Your instructions: Report each line of the data that has "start" somewhere in it.

Supplied material:
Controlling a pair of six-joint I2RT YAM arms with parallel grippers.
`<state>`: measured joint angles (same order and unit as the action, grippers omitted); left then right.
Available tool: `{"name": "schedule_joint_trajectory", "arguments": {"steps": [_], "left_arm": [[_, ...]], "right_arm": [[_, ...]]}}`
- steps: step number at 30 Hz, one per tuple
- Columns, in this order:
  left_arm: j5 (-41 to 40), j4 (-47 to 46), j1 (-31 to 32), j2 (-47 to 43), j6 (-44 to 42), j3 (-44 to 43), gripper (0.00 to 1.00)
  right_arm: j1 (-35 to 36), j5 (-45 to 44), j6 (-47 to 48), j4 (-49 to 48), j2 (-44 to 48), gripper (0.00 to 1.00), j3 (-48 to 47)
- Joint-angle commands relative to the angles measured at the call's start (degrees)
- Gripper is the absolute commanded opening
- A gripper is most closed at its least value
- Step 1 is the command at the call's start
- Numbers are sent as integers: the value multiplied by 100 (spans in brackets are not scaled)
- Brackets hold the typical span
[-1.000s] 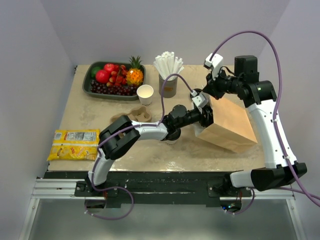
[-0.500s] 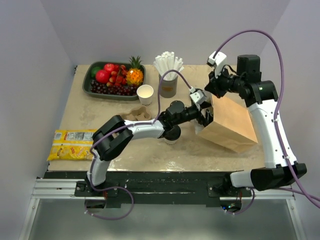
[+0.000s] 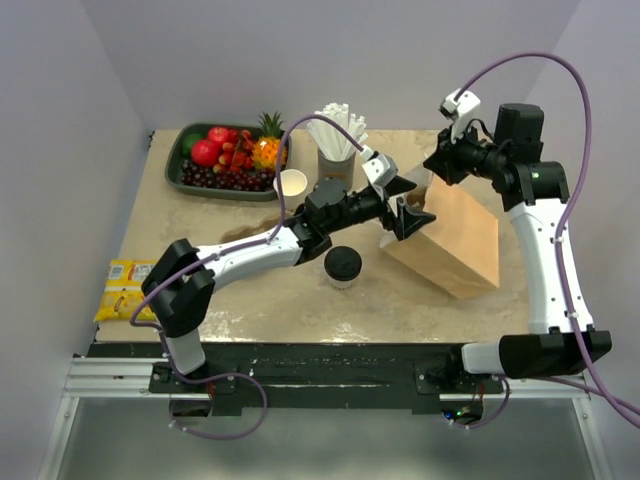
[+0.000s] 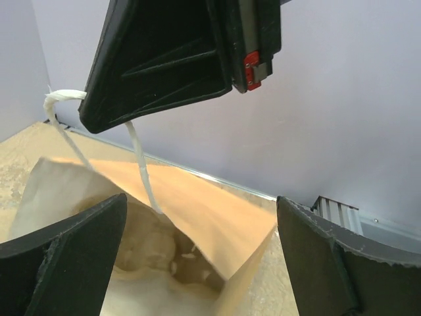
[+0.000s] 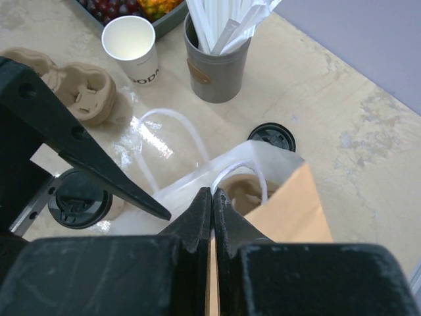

Exercise answer:
- Joint-angle commands relative to the angles measured at the call's start (degrees)
- Step 1 is the command at the call's start

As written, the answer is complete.